One of the cooks at Oxford Canteen in Oxford, Mississippi was talking about a dish his grandma used to make, and Corbin Evans, the restaurant’s chef, thought he was on to something. The team made a fish cake from canned jack mackerel ($1.87 at the local Kroger) and canned pink Bay salmon ($4), mixing in some mashed potato (Grandma didn’t approve of that) and egg as a binding, plus spices and mustard, and then dredged it through corn flour and served it with local arugula and a remoulade on a sourdough English muffin.
You can replicate that, or any fish cake/burger-type patty, at home. Look for a canned fish that is wild-caught and dolphin-safe at your closest supermarket or international grocer.

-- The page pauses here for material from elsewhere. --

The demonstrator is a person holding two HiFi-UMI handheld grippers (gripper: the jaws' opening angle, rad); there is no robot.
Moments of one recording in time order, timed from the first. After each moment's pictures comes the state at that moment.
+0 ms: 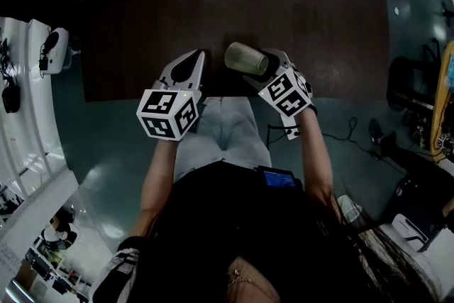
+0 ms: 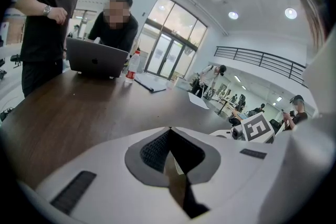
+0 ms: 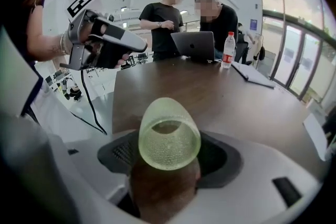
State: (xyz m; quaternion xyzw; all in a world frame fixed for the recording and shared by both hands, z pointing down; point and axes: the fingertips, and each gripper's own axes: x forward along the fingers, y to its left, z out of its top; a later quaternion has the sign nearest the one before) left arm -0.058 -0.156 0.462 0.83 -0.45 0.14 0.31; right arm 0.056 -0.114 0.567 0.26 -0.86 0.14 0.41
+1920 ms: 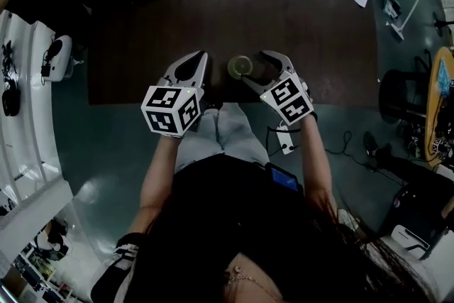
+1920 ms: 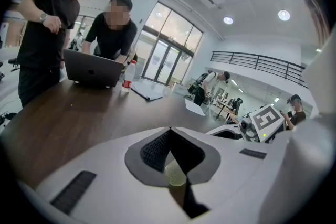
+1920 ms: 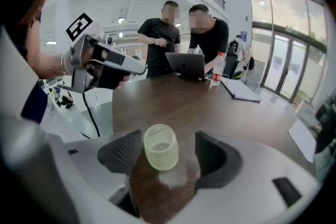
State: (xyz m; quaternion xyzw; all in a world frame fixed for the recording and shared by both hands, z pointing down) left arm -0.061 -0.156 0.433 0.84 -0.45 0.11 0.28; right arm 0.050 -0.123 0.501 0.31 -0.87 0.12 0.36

At one Oxford Canteen pop-up, Evans even made sardine Banh mi sandwiches, simmering the sardines in a light tomato sauce with onion, garlic, ginger and fish sauce, and then serving it on a bun with pickled carrots, cucumber and cilantro. “It was 50-50 ‘that’s delicious’ or ‘that’s disgusting,’ so I knew I was on to something.”
But Evans says you don’t even have to get that fancy.
“I have been eating sardines since I was five years old. They were the first thing I bought when I heard that we might get stuck [in a quarantine],” he says. He mixes them with mustard and puts them on a sandwich or swaps out smoked oysters on top of a Ritz or Triscuit cracker. “I can’t eat them around my wife, though. She thinks when I am eating it that I am thinking about money problems. But that’s not the case.”